27 ноября. Светлой памяти мамы моей

Галина Алинина
Поотвыкла я, признаться, за много лет, от своей деревенской жизни. Дышу, как в детстве, на разрисованное морозом нездешними листьями, голубоватое в сумерках, окно. Чуть намечается проталинка. Кажется, загляну в неё сейчас, а там...

Наш старый двор, обнесённый дощатым штакетником. В уголке конура, из которой, лениво потягиваясь, выбирается дворовая Рыжка. Старая яблоня, серебристое украшение двора. Такая высокая, что зимой и яблоню в ней не признать. Но каков сорт! Мочёные-то яблоки! С румяным бочком, с приставшими листочками чёрной смородины, терпкие, ароматные. На большом нарядном блюде, царственно подают их к новогоднему столу. 
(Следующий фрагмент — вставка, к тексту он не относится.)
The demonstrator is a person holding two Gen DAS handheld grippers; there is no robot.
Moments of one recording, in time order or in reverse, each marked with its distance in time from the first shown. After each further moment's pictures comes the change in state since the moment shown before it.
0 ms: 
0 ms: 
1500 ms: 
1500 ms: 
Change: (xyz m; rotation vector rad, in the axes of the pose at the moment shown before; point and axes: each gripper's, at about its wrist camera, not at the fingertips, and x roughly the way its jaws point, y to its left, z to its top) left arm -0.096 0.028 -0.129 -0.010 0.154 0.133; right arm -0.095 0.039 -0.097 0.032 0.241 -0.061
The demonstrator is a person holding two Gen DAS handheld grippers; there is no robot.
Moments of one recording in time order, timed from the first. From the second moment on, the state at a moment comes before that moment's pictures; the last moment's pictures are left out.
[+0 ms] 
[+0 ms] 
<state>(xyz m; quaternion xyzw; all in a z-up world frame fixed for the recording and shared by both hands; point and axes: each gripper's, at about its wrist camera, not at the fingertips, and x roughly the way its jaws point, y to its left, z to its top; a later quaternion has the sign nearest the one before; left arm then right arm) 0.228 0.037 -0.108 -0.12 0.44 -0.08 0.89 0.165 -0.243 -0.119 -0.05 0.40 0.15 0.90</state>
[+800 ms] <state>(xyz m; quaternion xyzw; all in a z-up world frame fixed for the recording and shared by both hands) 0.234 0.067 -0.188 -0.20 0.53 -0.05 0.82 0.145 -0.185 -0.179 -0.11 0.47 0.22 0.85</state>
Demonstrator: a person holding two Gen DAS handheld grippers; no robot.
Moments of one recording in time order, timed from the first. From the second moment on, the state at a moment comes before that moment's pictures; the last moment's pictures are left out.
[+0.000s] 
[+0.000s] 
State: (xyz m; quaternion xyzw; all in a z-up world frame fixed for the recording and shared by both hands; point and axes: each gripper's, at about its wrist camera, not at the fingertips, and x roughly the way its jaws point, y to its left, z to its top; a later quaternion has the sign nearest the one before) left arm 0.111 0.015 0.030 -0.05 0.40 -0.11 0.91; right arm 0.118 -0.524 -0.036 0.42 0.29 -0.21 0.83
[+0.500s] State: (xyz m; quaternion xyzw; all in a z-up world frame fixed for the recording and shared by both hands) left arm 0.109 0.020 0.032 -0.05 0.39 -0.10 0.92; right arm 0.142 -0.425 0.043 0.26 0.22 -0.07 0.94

У калитки - мама с метёлкой. Разрумянилась на морозце. Двор вычищен, а дорожки ещё и разметены для красоты. И две козы около неё - Катька и Полянка. Она выпустила их поразмяться по снежку, по чистому дворику. Скоро должны появиться козлятки. Это чудо всегда случается ночью. Утром, по маминым хитрым обещающим глазам, догадываюсь и босиком крадусь на кухню. Вот они, у печки! Крохотные, хоро-о-о-о-шенькие! Готовые, тут же , вскочить на полупрозрачные копытца свои...

Тишина... Благословенная деревенская тишина. Никаких стуков и шумов просыпающегося огромного многоквартирного дома, этого, когда-то, столь вожделенного, человеческого общежития. Лишь издали, почти неслышный, но постепенно нарастающий звук проходящего поезда, превращающегося на несколько мгновений в негромкое подобие гулкого  эха. Это поезд минует тоннель под железнодорожным полотном с искусно выложенным сводом не нынешних времён, и крупными каменными плитами по основанию.

Красное, холодное солнце выкатилось, наконец, из-за низких облаков и неярко, словно нехотя, осветило двор. Вот и растаяли грёзы мои.
Высокий двухметровый забор из, ходового ныне, металлического профиля, окружает мой дом. Давно состарилась и спилена заветная яблоня. И старого дома нет. И мамы моей нет. И самой мне - далеко  за семьдесят.